WORK ORDER >> Transcribe the lines exactly, beginning with the one that contains "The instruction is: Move" and ending with the final line of the records. Do not transcribe pictures.

──────────

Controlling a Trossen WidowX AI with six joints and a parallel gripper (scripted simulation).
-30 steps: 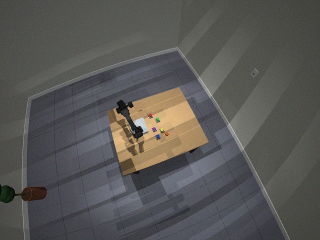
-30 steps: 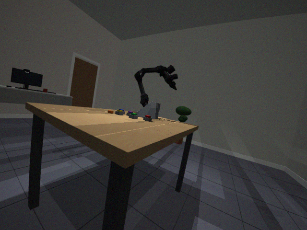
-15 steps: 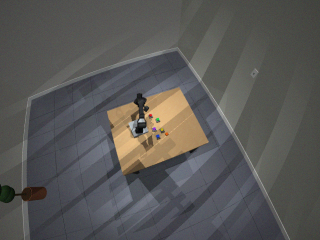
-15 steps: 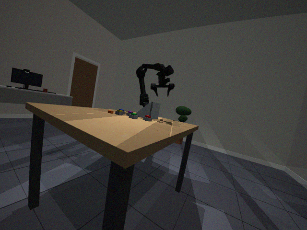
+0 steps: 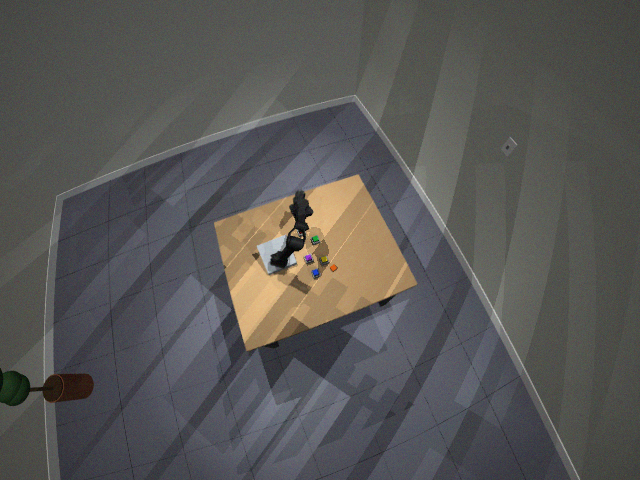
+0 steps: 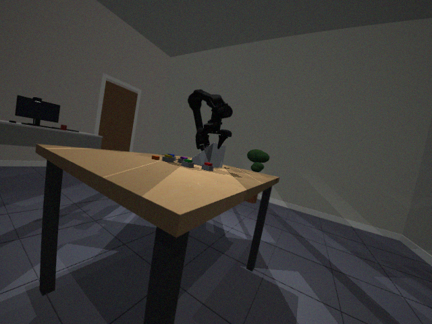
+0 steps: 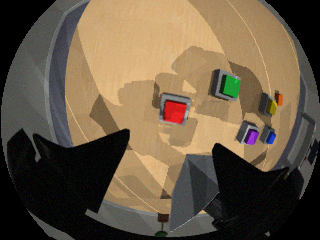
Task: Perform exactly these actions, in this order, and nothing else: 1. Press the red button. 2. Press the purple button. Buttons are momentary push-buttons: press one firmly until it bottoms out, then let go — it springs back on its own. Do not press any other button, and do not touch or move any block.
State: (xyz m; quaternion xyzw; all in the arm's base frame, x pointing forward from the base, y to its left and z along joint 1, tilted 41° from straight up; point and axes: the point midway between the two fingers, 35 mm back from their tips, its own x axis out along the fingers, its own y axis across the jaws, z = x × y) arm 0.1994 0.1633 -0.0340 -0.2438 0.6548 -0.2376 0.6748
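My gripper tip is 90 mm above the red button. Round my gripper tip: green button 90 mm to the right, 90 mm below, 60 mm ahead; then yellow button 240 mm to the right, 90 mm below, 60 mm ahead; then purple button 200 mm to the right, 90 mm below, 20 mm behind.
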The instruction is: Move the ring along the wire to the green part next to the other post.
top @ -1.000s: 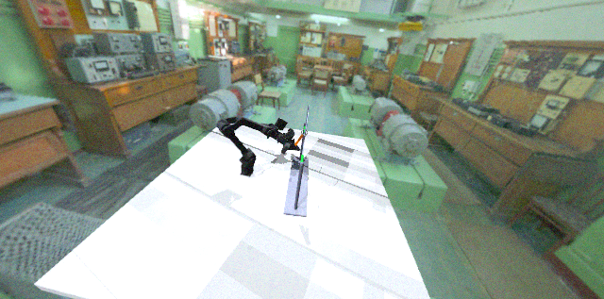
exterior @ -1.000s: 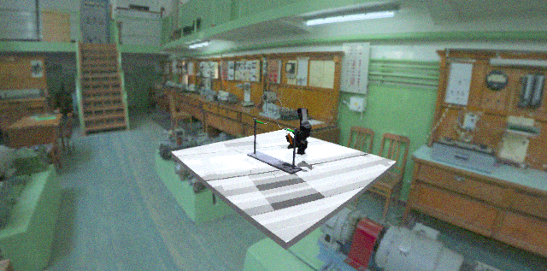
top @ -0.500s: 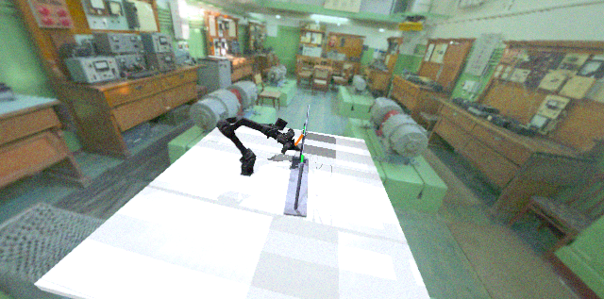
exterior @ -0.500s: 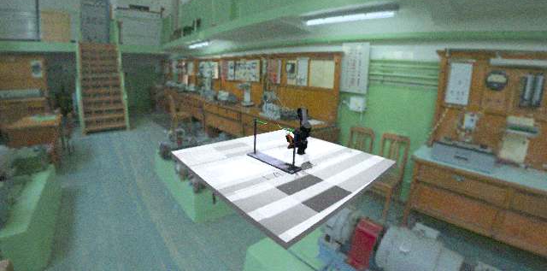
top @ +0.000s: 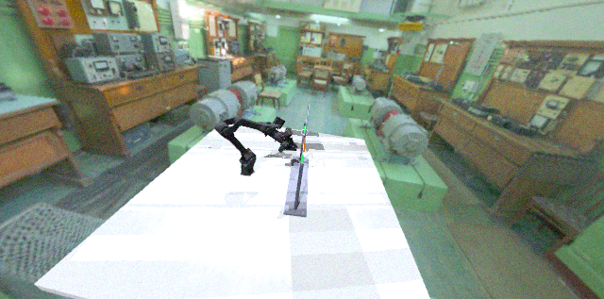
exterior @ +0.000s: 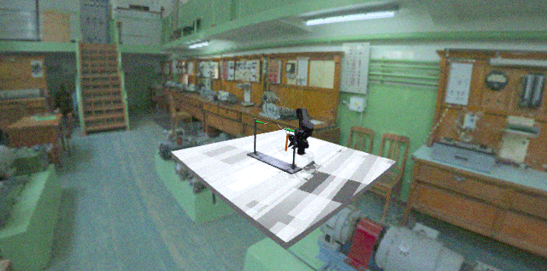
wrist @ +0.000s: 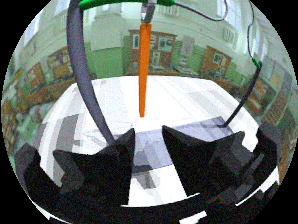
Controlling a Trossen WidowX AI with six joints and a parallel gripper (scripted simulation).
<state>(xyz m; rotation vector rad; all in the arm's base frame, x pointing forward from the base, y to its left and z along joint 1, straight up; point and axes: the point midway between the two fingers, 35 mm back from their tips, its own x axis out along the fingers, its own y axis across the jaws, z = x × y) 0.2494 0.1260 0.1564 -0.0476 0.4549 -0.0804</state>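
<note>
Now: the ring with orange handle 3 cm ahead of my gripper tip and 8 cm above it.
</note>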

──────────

FINISHED EXERCISE >>
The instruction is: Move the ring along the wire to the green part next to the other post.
top @ -1.000s: 
exterior @ -1.000s: 
top @ -0.500s: 
exterior @ -0.500s: 
top @ +0.000s: 
exterior @ +0.000s: 
wrist @ +0.000s: 
Controlling a Trossen WidowX AI with six joints and a parallel gripper (scripted simulation).
<state>(xyz m; rotation vector rad; all in the arm's base frame, x pointing forward from the base, y to its left and z along joint 1, straight up; point and axes: the point midway between the two fingers, 35 mm back from their tips, its own x axis out along the fingers, its own y axis across the jaws, z = x × y) 0.2494 0.1260 0.1564 -0.0476 0.4549 -0.0804</state>
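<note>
Now: the ring with orange handle 3 cm ahead of my gripper tip and 8 cm above it.
</note>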

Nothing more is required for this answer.